Codex

The Bell-Witness

Daemon

Domains: chivalric courage, mount-bond, the rite at first bonding; current cohort; Foxborne patron of the moment the fox chooses the knight.

Type
Daemon

Domains: Chivalric courage, the bond with the mount, the bonding-rite the fox and the knight perform once and never repeat.

Era of ascension: Great Expansion (~1,500 BSD). Cohort: current. The Bell-Witness rose late in the Expansion with the Foxborne gnome enclaves' formalization of the fox-knight tradition — when the practice of pairing gnome riders with the chosen foxes of the litter became a codified order rather than a household custom.

Worshipped by: Foxborne fox-knights, the litter-keepers (the gnome elders trained to recognize which fox-kits of a litter are showing the temperament that will allow them to choose a knight), the bell-smiths who forge the small collar-bells the foxes wear before the bonding and the rider-bells the riders carry after. Foxborne does not share the Bell-Witness with other gnome enclaves; the fox-knight tradition is geographically tight to Foxborne. (The worships edge is authored downstream on the worshipper, not here.)

The Bell-Witness presides over the bonding-rite, and the bonding-rite is the one rite no fox-knight performs more than once. A candidate knight, having been brought up through the Foxborne training and shown to be ready, stands in the village courtyard at the appointed hour with the year's bondable foxes in a loose half-circle around them. The foxes choose. The knight is forbidden by Foxborne doctrine to approach, to speak, to gesture; the choice must be the fox's. A fox who has chosen will come forward and present themselves at the knight's hand, and if the knight is the right knight the fox will dip their head and let the knight take the collar-bell from their neck. The knight then ties the bell to a leather cord and wears it around their own wrist for the rest of the knight's life. The exchange is the bond's formation. The Bell-Witness is the witness who makes the exchange binding.

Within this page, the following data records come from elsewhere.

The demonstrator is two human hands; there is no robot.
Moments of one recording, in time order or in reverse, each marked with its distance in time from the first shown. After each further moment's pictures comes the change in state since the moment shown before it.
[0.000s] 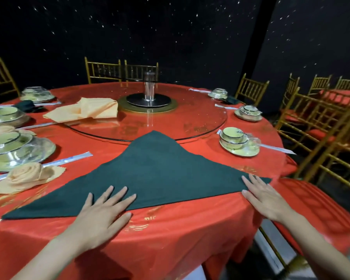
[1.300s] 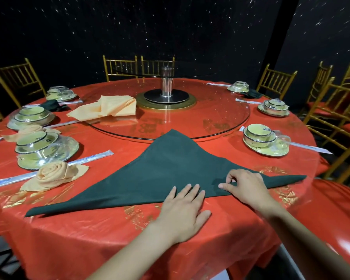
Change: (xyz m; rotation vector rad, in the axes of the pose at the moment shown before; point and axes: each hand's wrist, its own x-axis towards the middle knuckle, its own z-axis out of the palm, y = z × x) left_hand 0.057 0.102 0.011 -0.011 0.048 0.189; right_hand 0.042 -0.118 -0.006 0.133 0.327 -0.120
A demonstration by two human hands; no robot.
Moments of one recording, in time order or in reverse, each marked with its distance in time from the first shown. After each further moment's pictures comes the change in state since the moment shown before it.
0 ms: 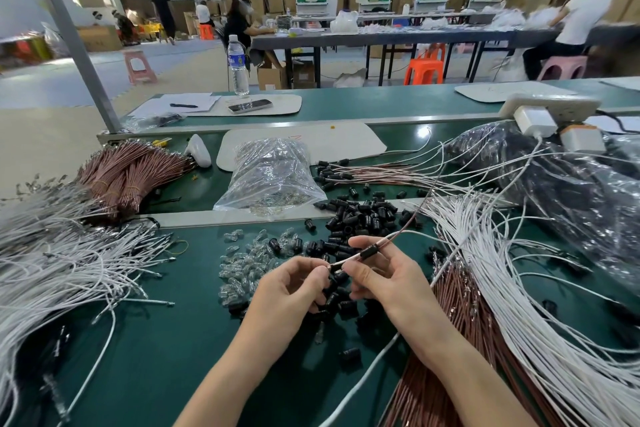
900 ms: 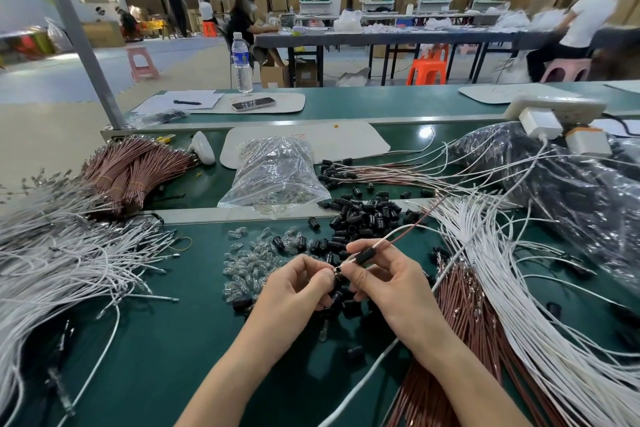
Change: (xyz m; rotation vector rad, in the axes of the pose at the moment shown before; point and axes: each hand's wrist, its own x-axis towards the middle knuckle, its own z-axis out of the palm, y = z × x) left_hand 0.000 0.000 -0.002 -0.025 -0.042 -0.035; right_hand -0.002 -0.001 0.009 -0.107 0.010 -0.097
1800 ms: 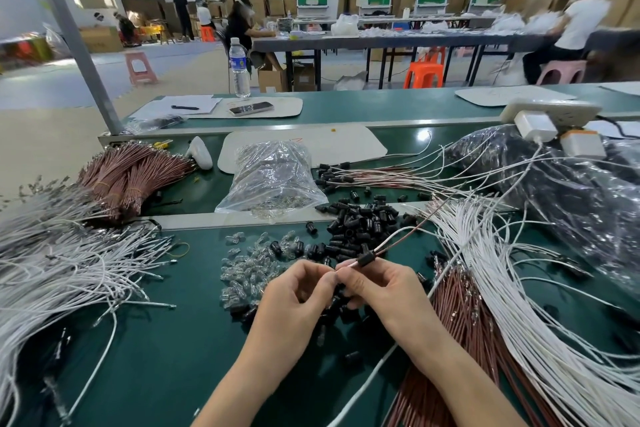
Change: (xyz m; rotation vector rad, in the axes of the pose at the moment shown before) left_hand -0.003 0.001 0.008 0.166 0.083 0.203; right_hand -0.001 -0.001 -0.001 0.036 -0.047 0.089
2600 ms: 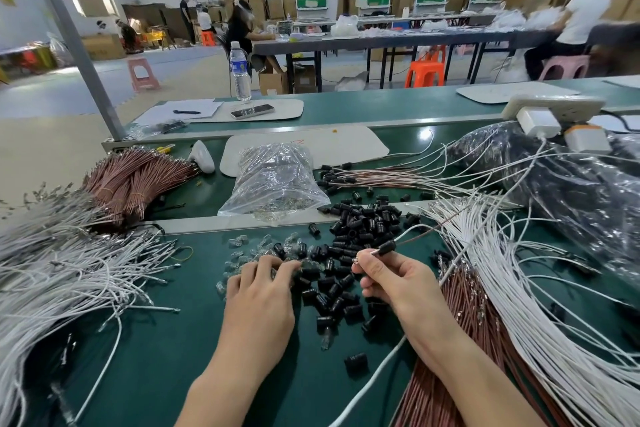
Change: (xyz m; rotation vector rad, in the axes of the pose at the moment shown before) left_hand 0.009 -0.031 -0.030 1.129 0.024 0.055; right_hand 0.005 0.000 -0.005 0.228 0.135 0.104
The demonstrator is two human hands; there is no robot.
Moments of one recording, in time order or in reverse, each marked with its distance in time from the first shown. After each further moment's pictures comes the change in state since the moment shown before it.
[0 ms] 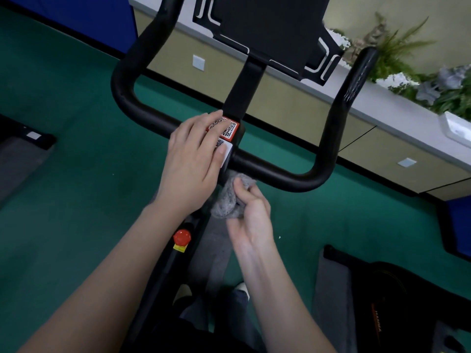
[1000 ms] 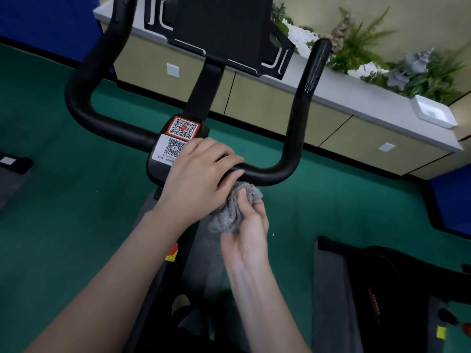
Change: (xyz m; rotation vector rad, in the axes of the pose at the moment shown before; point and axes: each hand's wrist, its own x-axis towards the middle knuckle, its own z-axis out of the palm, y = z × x) left_hand 0.010 0.048 0.015 0.086 -0.129 0.305; right_hand -0.010 -0.014 -0.027 0.218 0.095 -0.195
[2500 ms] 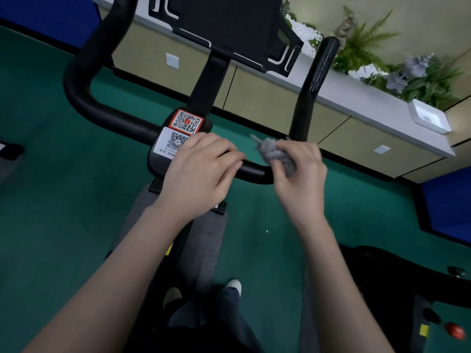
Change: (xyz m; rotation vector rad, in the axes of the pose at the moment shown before) left_hand 0.000 0.000 -0.002 -0.051 0.008 -0.008; right_hand 0.037 -0.096 0.018 -1.686 -0.338 -1.239
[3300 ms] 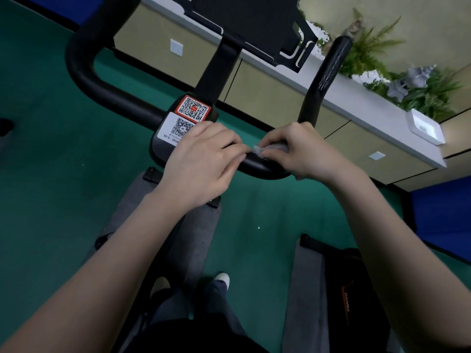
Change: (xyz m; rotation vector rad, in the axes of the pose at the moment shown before) left_hand -0.001 -0.003 0.001 0.013 -0.025 0.002; right_hand 0.064 -0.004 -0.014 -0.189 -0.790 -0.132
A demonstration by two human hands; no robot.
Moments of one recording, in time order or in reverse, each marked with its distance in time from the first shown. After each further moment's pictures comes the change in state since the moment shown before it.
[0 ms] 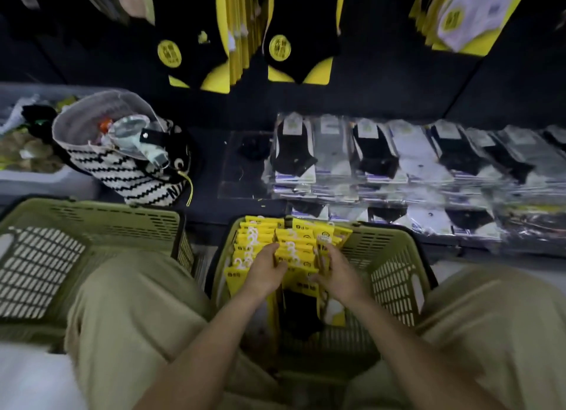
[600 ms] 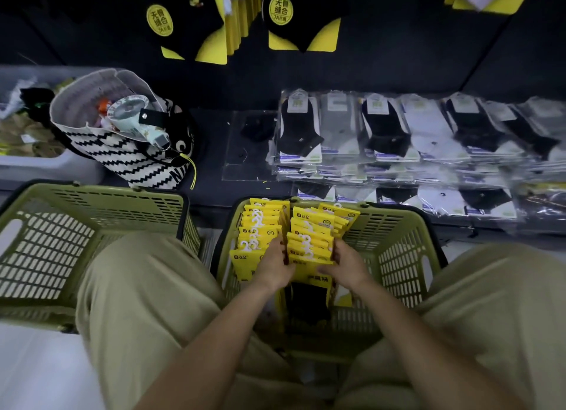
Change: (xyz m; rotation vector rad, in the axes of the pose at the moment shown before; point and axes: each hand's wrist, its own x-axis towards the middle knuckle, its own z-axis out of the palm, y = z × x) left_hand -0.013 -0.009 0.012 -0.071 -0.111 -0.070; right_hand 0.007 0.022 0.017 0.246 -0.081 0.155
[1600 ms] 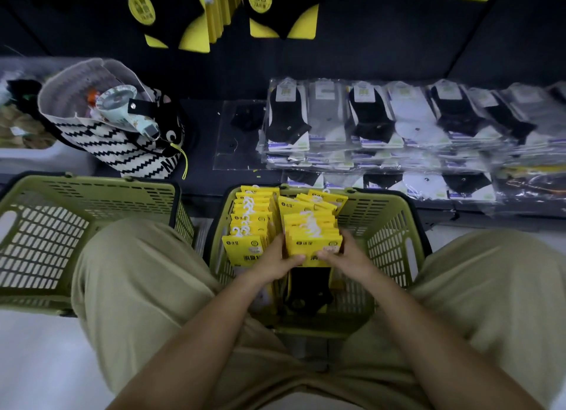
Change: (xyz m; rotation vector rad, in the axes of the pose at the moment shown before) left_hand -0.012 -0.007 0.019 0.042 -0.176 0.086; right_hand -0.037 0.010 -0.026 0.163 -0.044 -0.030
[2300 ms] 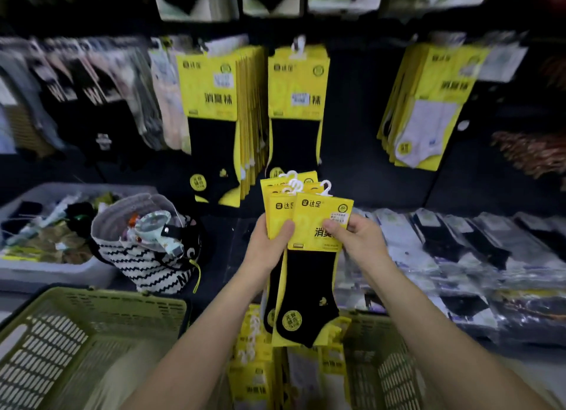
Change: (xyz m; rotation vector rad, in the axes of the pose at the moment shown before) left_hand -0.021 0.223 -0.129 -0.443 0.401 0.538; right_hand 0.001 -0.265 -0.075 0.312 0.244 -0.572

A fox may also refuse. A fox who is brought to the courtyard and who chooses to lie down and turn their head away has refused all the year's candidate knights; the candidates who were not chosen have not been failed, but the fox is held to be expressing the daemon's judgment on the cohort, and the village does not press the choice. A candidate who has been refused by three years' foxes is sometimes counseled to consider another vocation; sometimes the candidate is correct and the fourth year's foxes choose them. The Foxborne keep the count and read the cohort-rolls at the year-turning. The Bell-Witness's role is the witnessing. The village's elders, the bell-smiths, and the candidate's family are also present, but the daemon's witness is the one that makes the choice doctrinally binding rather than merely customary.

Where Drashweir presides over the rider's grief at the death of the mount, the seven-cut rite Inavolin griffin-riders perform over their fallen griffins, the Bell-Witness presides over the bond's formation, the moment before any grief is possible. The two daemons are companions in domain and opposites in posture. A Foxborne knight does not pray to Drashweir; the fox-bond is held by the Foxborne to be different in kind from the griffin-bond, scaled to the courtesy between equals rather than the courtesy between warbands. The lore-handle Foxborne fox-knights carry is: "the fox bows first; the knight bows lower". The doctrinal corollary is that a knight who has not learned to bow lower than the fox has not earned the bond and will not be chosen the following year.